--- Excerpted records ---

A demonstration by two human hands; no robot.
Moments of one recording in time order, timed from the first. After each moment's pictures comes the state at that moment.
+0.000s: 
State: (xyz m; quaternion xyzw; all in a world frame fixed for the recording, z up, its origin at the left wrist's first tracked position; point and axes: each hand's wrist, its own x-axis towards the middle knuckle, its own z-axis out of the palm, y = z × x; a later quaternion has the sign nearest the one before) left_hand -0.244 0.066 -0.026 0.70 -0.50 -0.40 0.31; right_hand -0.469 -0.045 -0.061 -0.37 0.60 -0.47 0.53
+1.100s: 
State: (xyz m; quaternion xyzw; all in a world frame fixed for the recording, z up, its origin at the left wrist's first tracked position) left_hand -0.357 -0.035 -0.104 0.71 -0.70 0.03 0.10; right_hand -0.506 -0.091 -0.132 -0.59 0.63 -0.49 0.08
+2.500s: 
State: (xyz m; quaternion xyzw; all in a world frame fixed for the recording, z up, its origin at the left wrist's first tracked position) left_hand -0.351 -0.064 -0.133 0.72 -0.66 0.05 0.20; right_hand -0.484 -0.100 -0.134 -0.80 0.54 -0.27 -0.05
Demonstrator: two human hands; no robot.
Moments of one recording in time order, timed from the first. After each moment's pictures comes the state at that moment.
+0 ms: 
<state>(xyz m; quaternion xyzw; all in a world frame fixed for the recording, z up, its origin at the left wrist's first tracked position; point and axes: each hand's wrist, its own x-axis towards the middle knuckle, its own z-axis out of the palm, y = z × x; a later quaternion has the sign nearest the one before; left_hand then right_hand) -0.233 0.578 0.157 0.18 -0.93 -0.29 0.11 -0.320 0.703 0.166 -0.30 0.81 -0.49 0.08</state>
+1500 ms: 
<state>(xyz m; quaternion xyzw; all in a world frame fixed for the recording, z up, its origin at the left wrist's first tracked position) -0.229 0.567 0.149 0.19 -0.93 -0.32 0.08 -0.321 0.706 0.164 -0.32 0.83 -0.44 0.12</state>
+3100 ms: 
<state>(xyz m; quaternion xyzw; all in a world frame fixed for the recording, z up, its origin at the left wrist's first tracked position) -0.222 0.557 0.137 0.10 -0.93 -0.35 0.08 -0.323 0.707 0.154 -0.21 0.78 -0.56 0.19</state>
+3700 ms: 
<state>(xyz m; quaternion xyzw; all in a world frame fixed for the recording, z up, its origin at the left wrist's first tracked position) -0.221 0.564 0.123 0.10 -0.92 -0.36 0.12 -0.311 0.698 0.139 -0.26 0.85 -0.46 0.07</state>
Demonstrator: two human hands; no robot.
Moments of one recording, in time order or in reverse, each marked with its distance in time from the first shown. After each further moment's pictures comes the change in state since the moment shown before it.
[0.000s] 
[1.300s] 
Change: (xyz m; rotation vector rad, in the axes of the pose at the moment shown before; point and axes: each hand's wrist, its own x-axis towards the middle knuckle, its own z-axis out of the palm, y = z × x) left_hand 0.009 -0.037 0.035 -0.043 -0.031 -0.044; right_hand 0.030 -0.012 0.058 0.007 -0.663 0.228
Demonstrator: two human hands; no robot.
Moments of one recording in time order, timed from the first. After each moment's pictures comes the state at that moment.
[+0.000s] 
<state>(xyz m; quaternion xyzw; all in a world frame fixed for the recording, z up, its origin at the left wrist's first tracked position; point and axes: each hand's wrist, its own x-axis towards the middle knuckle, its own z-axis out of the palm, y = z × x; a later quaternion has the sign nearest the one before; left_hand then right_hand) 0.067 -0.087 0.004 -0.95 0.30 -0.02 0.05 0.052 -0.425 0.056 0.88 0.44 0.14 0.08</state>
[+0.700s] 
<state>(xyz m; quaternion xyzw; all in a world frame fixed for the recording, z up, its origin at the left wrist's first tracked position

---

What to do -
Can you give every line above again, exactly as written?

Worked solution -
A demonstration by two human hands; no robot.
Moments of one recording in time order, timed from the first. After each moment's pictures comes the state at that moment.
+0.000s: 
State: (xyz m; quaternion xyzw; all in a world frame fixed for the recording, z up, its origin at the left wrist's first tracked position; point and axes: each hand's wrist, its own x-axis towards the middle knuckle, its own z-axis out of the palm, y = z × x; a later quaternion has the sign nearest the one before) left_hand -0.244 0.066 -0.026 0.70 -0.50 -0.40 0.31; right_hand -0.469 -0.045 -0.061 -0.37 0.60 -0.47 0.53
+1.100s: 
State: (xyz m; quaternion xyzw; all in a world frame fixed for the recording, z up, its origin at the left wrist's first tracked position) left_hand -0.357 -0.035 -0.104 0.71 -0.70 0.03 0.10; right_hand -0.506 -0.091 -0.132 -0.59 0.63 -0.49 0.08
+2.500s: 
State: (xyz m; quaternion xyzw; all in a world frame fixed for the recording, z up, its origin at the left wrist's first tracked position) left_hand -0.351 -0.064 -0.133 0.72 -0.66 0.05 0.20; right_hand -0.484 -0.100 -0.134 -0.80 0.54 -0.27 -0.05
Demonstrator: two human hands; no robot.
Moments of one recording in time order, timed from the first. After each moment's pictures comes the state at that moment.
+0 ms: 
<state>(xyz m; quaternion xyzw; all in a world frame fixed for the recording, z up, its origin at the left wrist's first tracked position; point and axes: each hand's wrist, its own x-axis towards the middle knuckle, its own z-axis out of the palm, y = z × x; a later quaternion has the sign nearest the one before; left_hand then right_hand) -0.233 0.578 0.157 0.18 -0.93 -0.29 0.11 -0.320 0.703 0.166 -0.30 0.81 -0.49 0.08</state>
+1500 ms: 
<state>(xyz m; quaternion xyzw; all in a world frame fixed for the recording, z up, its origin at the left wrist's first tracked position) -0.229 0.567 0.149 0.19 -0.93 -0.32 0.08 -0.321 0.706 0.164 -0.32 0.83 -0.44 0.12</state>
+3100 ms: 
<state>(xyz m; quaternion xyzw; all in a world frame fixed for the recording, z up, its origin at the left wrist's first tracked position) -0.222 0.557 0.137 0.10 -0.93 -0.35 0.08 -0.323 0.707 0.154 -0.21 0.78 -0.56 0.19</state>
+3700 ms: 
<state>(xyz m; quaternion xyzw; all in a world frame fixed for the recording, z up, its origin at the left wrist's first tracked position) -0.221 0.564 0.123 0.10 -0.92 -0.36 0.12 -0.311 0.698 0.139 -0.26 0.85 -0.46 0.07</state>
Demonstrator: two human hands; no robot.
Moments of one recording, in time order or in reverse, each marked with its distance in time from the first shown. After each further moment's pictures comes the change in state since the moment shown before it.
[0.000s] 
[1.300s] 
Change: (xyz m; rotation vector rad, in the axes of the pose at the moment shown before; point and axes: each hand's wrist, its own x-axis towards the middle knuckle, its own z-axis out of the palm, y = z × x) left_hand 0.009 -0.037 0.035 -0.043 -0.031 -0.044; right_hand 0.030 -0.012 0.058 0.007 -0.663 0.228
Demonstrator: two human hands; no robot.
Moments of one recording in time order, timed from the first. After each moment's pictures comes the state at that moment.
[+0.000s] 
<state>(xyz m; quaternion xyzw; all in a world frame fixed for the recording, z up, its origin at the left wrist's first tracked position; point and axes: each hand's wrist, its own x-axis towards the middle knuckle, its own z-axis out of the palm, y = z × x; a later quaternion has the sign nearest the one before; left_hand then right_hand) 0.067 -0.087 0.004 -0.95 0.30 -0.02 0.05 0.052 -0.425 0.056 0.88 0.44 0.14 0.08</state>
[+0.700s] 
<state>(xyz m; quaternion xyzw; all in a world frame fixed for the recording, z up, its origin at the left wrist's first tracked position

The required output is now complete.